## TASK ITEM
Would you print the records below word for word, without the pictures?

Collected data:
------------------------
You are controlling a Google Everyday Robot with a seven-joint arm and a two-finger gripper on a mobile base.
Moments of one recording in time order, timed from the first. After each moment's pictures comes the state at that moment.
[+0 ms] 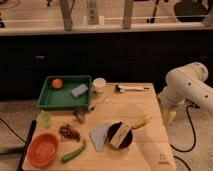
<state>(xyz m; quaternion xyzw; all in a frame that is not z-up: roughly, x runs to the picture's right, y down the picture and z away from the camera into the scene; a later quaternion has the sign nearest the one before) 0.292 0.110 0.681 -0.28 0.02 0.03 0.96</state>
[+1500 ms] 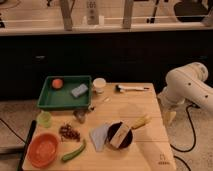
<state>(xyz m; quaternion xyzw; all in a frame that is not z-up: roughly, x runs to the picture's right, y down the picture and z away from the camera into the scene) 0.291 0.114 0.685 -0.28 0.02 0.02 0.96</state>
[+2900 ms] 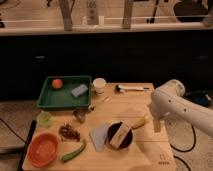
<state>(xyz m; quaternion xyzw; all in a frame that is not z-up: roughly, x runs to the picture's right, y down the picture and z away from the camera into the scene) 0.264 0.167 0.765 -0.28 0.01 -0.05 0.96</state>
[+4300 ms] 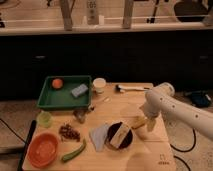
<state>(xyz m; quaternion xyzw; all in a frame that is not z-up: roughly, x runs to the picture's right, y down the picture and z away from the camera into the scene) 0.245 0.184 0.830 -0.31 -0.04 -0.07 0.95</state>
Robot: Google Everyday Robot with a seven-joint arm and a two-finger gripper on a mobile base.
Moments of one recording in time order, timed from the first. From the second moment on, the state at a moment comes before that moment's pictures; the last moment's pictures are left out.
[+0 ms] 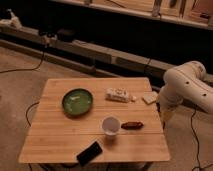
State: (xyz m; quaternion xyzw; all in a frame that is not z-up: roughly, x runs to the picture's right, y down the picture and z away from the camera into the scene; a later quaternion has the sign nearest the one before) arm 0.285 0.108 0.684 -0.28 0.02 0.02 0.96
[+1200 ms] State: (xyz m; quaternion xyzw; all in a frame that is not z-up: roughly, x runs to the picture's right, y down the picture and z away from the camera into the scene) arm 0.208 0.114 0.638 -0.21 -0.14 -0.28 0.93
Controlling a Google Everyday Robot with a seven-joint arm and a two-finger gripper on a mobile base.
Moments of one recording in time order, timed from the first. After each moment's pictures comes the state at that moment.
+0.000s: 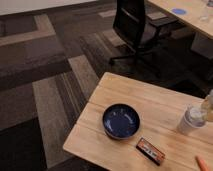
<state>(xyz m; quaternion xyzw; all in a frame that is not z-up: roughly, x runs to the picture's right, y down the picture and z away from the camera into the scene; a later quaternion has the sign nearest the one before) 0.470 0.098 0.617 -0.26 0.08 0.10 0.96</state>
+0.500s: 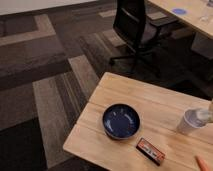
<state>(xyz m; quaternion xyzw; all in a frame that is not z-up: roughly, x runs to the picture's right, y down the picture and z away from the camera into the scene) 0.482 0.109 0.622 -0.25 0.15 0.09 0.95</state>
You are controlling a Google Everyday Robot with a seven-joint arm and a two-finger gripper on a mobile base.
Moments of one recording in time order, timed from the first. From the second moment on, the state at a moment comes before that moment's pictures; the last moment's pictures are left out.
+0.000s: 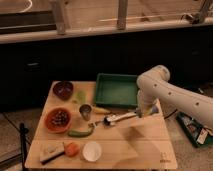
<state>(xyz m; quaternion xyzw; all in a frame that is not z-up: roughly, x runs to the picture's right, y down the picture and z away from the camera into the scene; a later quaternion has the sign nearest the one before) 0.206 0.110 0.755 -0.31 -0.01 -0.11 0.94</state>
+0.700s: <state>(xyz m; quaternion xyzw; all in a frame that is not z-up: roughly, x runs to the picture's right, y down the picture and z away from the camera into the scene) 0.206 0.074 0.768 -0.30 -0.02 -0.12 0.95</state>
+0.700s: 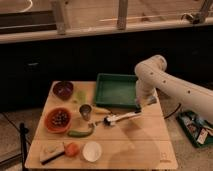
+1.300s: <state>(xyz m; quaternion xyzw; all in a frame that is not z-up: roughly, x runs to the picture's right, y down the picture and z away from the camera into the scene) 0.199 0.035 0.792 -0.30 -0.02 -0.12 0.95</state>
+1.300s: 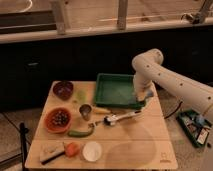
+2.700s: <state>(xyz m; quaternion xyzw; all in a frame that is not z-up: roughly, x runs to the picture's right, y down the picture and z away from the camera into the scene) 0.147 0.006 0.847 -0.29 -0.04 -0.13 0.95</state>
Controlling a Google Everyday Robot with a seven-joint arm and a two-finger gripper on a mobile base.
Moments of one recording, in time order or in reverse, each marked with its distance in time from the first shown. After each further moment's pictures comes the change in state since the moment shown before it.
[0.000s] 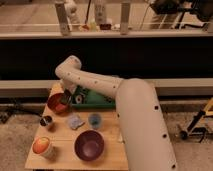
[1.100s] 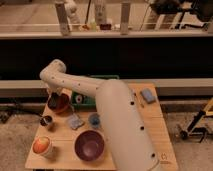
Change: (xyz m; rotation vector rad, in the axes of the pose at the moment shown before) arm -0.041 -0.071 0.036 0.054 -0.037 -0.263
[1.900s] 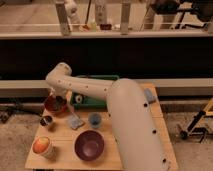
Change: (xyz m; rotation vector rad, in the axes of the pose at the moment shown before) arm -0.012 0.038 -0.009 -0.018 0.005 0.019
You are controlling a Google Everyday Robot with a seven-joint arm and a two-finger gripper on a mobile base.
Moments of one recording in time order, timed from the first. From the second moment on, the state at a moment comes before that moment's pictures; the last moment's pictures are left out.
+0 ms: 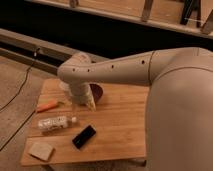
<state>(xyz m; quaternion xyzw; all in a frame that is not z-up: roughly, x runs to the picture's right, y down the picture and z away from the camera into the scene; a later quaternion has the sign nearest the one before) -0.107 0.103 0.703 -0.26 0.23 0.64 0.68</state>
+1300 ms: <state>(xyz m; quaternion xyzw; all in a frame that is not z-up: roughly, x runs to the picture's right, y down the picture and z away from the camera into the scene) -0.121 0.087 0.732 -0.25 0.21 0.62 0.71</state>
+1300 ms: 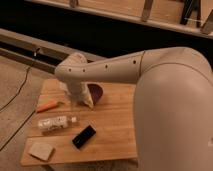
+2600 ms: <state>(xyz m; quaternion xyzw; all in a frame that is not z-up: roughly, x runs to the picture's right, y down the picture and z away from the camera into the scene) -0.155 -0.059 0.818 -0.17 0.19 0.60 0.76</state>
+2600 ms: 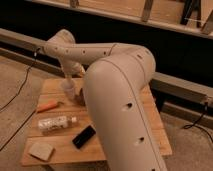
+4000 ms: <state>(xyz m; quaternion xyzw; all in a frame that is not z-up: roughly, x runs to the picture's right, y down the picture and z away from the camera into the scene) -0.175 -0.023 0.899 -0.24 0.13 0.60 0.75</state>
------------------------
## ANSWER BOX
You are controlling a Google Everyday Robot with a seven-joint arm and a two-finger gripper on a mobile base.
Moments of one recording in time order, timed from the first. After each moment's pictures comes the state at that moment.
[+0 ms] 
<state>(xyz m; quaternion xyzw; all in a frame that is not z-up: roughly, x runs to the picture's right, y down the picture and z away from the camera into the scene; a later quaternion has the sign nearest the one before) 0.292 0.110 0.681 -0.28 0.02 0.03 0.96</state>
[+1500 ms] 
<state>(xyz m; quaternion xyzw; all in a frame that is not z-up: roughly, x runs to the picture's right, y down the picture and z away from the camera into the scene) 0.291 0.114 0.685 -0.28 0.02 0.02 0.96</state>
[+2900 ms] 
<state>(xyz m; quaternion xyzw; all in a frame that is not z-up: roughly, x runs to the picture's right, y down the picture and z away from the camera into the scene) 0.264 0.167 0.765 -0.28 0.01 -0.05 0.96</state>
[+4300 ms] 
<state>(xyz m; quaternion xyzw; all in a frame that is not z-up: roughly, x runs to the picture's right, y down the picture and z away from the camera into the scene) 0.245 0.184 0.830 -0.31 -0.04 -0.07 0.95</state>
Robot: Google Everyday Robot with a seven-joint arm and a two-finger gripper on a mobile base.
Moments of one recording in time order, timed from the first. From the second moment on, the state at a moment comes before that moment's pictures; the last moment's pictures are left out.
[+0 ms] 
State: (xyz m; quaternion xyzw; all in a frame that is not z-up: roughly, x runs to the picture's right, y down the picture and z away from the camera into the scene; a later quaternion has the sign nearest the one before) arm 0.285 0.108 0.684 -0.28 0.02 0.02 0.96
[+1200 ms] State: (xyz m; quaternion xyzw; all in a frame that is not z-up: roughly, x runs to the picture's right, y down the picture and z away from the camera into the scene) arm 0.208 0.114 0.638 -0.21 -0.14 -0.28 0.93
Controlling a Google Everyday Robot with a seven-joint arm and a two-finger gripper on a mobile base.
Moments of one recording in time order, timed from the first. After each moment's pictures comes the state at that moment.
+0.000s: 
<state>(xyz m; quaternion xyzw; all in a frame that is not z-up: roughly, x runs to the picture's right, y down the picture and z away from the camera into the scene; a later quaternion has the sign nearest the one before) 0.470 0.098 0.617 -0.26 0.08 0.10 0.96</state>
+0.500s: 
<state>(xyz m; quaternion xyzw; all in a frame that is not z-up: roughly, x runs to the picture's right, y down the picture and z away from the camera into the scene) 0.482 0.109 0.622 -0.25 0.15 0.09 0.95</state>
You are controlling a Google Everyday Robot with a seven-joint arm and a two-finger gripper on a mobile base.
Moments of one recording in time order, timed from the first. From the second moment on, the state at a moment comes before that moment's pictures; the last moment's pictures are left out.
+0.000s: 
<state>(xyz m; quaternion xyzw; all in a frame that is not z-up: roughly, x runs to the picture's right, y down the picture and z away from the camera into the scene; a later quaternion has the sign nearest the one before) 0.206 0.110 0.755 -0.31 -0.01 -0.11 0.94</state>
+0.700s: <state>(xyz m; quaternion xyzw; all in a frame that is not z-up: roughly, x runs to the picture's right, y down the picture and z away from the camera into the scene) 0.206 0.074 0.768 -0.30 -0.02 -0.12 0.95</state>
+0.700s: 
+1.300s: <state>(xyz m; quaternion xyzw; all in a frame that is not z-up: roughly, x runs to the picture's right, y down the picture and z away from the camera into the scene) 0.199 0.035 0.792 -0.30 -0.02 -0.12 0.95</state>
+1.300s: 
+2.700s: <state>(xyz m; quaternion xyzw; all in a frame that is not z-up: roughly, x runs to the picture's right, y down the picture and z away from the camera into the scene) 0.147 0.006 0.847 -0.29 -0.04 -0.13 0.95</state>
Controlling a Google Everyday Robot with a seven-joint arm and a two-finger gripper on a mobile base.
Moments of one recording, in time order or in reverse, each marked with its distance in time from the first shown. After each further moment's pictures comes the change in state since the moment shown before it.
[0.000s] 
[1.100s] 
Change: (xyz m; rotation vector rad, in the axes of the pose at the moment shown before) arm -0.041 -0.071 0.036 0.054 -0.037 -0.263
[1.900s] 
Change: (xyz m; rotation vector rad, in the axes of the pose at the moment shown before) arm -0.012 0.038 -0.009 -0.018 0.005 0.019
You are controlling a Google Everyday Robot with a seven-joint arm and a two-finger gripper on a mobile base.
Moments of one recording in time order, timed from the first. From the second moment on, the state at a moment comes before that moment's pictures; the last moment's pictures are left out.
+0 ms: 
<state>(xyz m; quaternion xyzw; all in a frame that is not z-up: roughly, x runs to the picture's right, y down the picture and z away from the camera into the scene; a later quaternion has the sign nearest the one before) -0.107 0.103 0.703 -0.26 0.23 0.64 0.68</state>
+1300 ms: <state>(xyz m; quaternion xyzw; all in a frame that is not z-up: roughly, x runs to the picture's right, y down the picture and z away from the camera into the scene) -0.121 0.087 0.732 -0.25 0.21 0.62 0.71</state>
+1300 ms: 
+2600 ms: <state>(xyz m; quaternion xyzw; all in a frame that is not z-up: roughly, x runs to the picture's right, y down the picture and z away from the camera into the scene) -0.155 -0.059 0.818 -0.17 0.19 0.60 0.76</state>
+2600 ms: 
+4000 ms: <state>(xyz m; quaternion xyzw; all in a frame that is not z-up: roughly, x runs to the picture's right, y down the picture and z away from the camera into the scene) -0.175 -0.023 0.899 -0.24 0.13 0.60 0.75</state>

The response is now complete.